Web-enabled by default, and easy to host. It is trivial to embed Vega-Lite into any website, which can then be hosted on a static web host because data processing and interaction is all dealt with by the front-end. The ease of embedding charts has resulted in it being adopted within a number of high profile websites and tools, such as Wikipedia and Kibana. If you need to embed graphics elsewhere, you can convert them into a svg or high resolution png.
Vega-Lite charts are easy to incorporate into more complex webapps. Vega View provides hooks so that Vega-Lite charts can be modified by external events, and also means that charts can expose events to other parts of the website. This means that user interaction with a chart can drive the behaviour of other parts of your website.
GUIs and other spec generation tools. Voyager2 is visualisation recommendation tool which will allow the user to build specs using point-and-click, or will automatically build a range of Vega charts based on a dataset. Draco is a cutting edge visualisation recommendation tool that won the InfoVis 2018 Best Paper Award, that suggests specs based optimising ease of visual perception. Lyra provide a GUI in which users can create heavily customised charts using point-and-click drawing tools.
Built into key data science tools by default. A Vega-Lite viewer is built into Jupyterlab by default. Voyager can be installed into JupyterLab as an extension, enabling datasets to be opened in Voyager. Pandas dataframes can be extended to support auto-generation of vega charts. JupyterLab looks set to become the most popular development environment for data scientists, so Vega’s popularity looks set to continue growing.
Reactive dataflows and strong separation of concerns result in high performance. Vega-Lite is underpinned by a sophisticated engine that is aware of what needs to be re-computed when inputs change or in reaction to other events. This eliminates unnecessary code execution. More generally, there is a strong separation of concerns between the specification and its evaluation, enabling iterative performance enhancement behind the scenes. More details are here.
Free and open source. You can find the main Vega-Lite codebase here.
The Vega-Lite docs have a good getting started tutorial.
If you’re a Python user, I recommend Altair to write your Vega-Lite specs. Jake VanderPlas is the author of Altair, and ran an excellent tutorial at Pycon 2018.
For further details, the Vega-Lite team did a great talk at OpenVis 2017, and there is another more in depth talk by the team here.

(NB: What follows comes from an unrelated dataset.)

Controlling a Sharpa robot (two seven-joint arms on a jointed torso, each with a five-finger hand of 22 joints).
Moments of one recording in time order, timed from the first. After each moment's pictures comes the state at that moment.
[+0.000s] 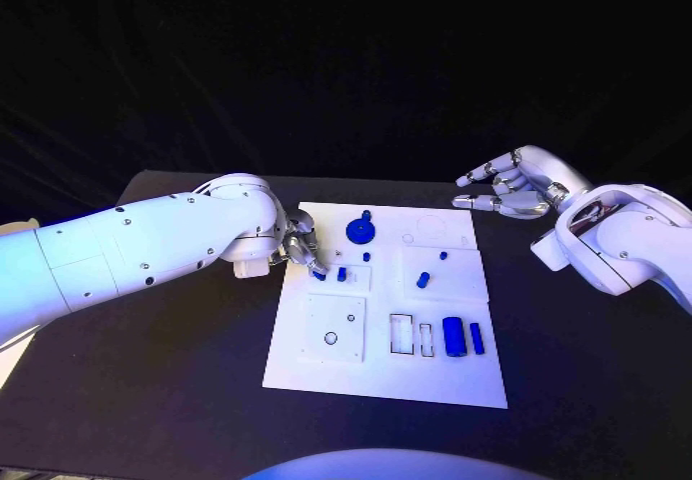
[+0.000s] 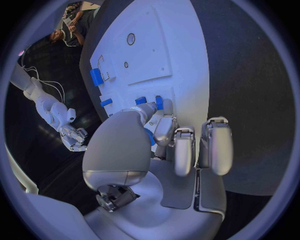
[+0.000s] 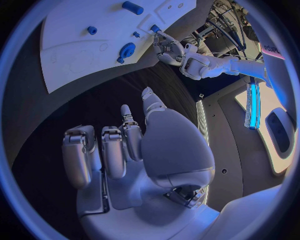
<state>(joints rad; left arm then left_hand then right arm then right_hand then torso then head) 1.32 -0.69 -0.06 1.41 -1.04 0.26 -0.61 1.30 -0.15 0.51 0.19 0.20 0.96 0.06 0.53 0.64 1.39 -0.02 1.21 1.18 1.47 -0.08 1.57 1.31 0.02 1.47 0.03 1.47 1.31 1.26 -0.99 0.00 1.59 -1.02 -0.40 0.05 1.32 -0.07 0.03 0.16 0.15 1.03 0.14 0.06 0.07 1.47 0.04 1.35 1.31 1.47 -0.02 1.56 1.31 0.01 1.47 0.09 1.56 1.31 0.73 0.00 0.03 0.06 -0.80</state>
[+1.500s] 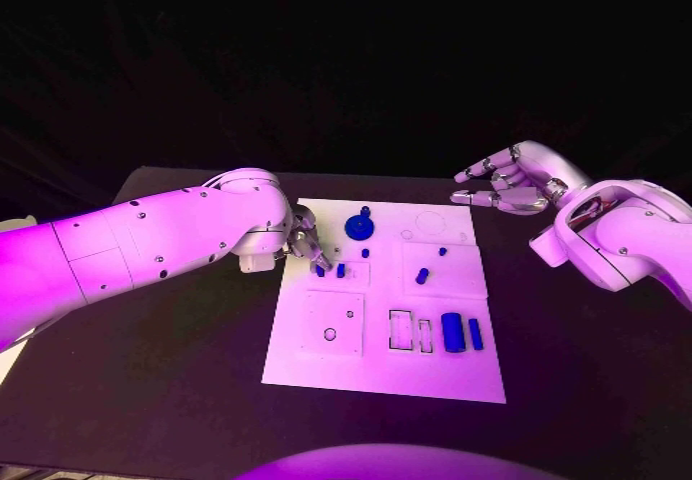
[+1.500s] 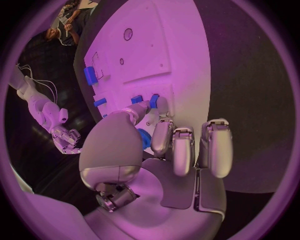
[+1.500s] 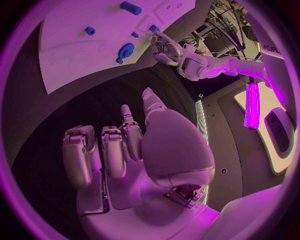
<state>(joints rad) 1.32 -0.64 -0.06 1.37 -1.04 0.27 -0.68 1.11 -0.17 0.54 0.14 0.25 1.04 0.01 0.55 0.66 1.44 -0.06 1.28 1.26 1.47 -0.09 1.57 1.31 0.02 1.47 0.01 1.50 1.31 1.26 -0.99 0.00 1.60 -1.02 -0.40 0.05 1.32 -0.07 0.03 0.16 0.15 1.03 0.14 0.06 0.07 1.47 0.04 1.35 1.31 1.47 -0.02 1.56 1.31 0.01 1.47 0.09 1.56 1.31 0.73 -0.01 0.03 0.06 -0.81</state>
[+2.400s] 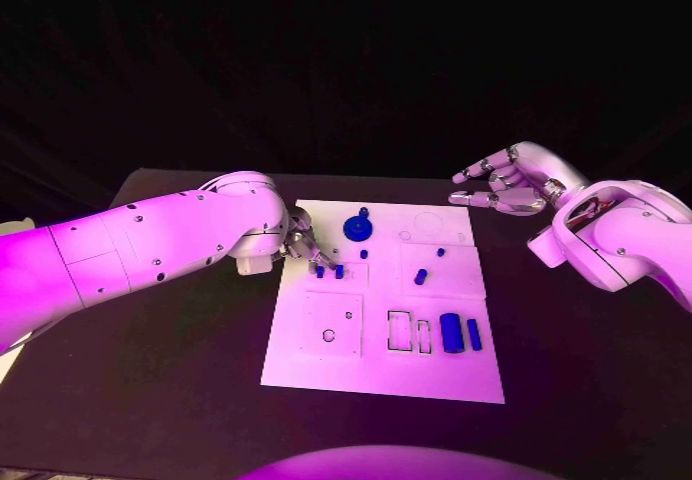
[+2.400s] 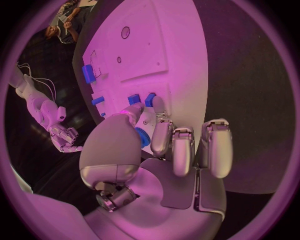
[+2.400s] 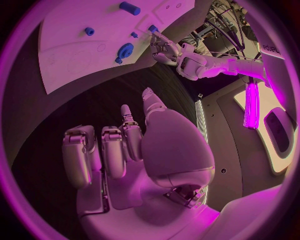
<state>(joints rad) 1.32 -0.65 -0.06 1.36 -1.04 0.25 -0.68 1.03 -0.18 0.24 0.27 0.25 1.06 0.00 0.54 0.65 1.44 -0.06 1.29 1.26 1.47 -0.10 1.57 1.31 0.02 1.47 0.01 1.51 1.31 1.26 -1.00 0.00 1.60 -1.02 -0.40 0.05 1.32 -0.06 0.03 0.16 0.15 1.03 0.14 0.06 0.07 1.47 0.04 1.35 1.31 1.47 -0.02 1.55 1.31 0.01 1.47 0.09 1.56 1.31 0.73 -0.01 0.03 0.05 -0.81</state>
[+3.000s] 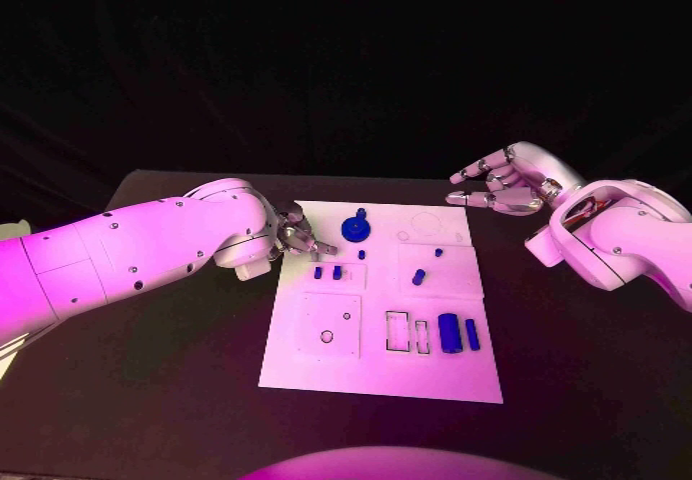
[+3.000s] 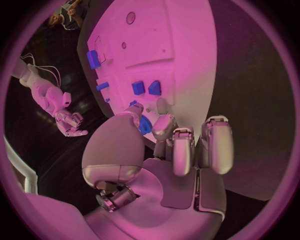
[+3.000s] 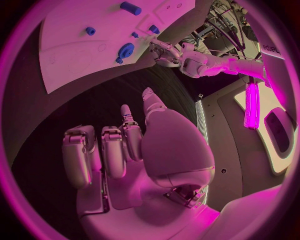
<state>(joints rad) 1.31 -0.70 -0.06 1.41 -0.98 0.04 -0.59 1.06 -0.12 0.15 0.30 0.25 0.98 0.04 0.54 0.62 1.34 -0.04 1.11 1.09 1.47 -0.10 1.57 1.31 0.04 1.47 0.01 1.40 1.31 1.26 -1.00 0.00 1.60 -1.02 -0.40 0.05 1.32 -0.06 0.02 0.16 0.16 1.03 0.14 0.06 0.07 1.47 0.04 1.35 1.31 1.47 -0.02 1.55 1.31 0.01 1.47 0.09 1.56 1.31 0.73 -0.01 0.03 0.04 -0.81</state>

Jupyter users who just want to get their feet wet can try pdvega.
¹ For a sense of the scale of the landscape, see here for a graphic showing just the Python part.
² I have come to this conclusion after working with quite a wide range of highly-recommended (and very good) tools, including matplotlib, ggplot2, d3.js, highcharts, ggivs, Vega, Vega-Lite and plotly.
³ These influences run deep. The defaults built into vega-lite are carefully thought out, and grounded in research. For instance, how much does a typical data scientist think about which colour scales to use? This is actually the subject of rigorous academic studies — and the best ones are the defaults which are built into Vega-Lite.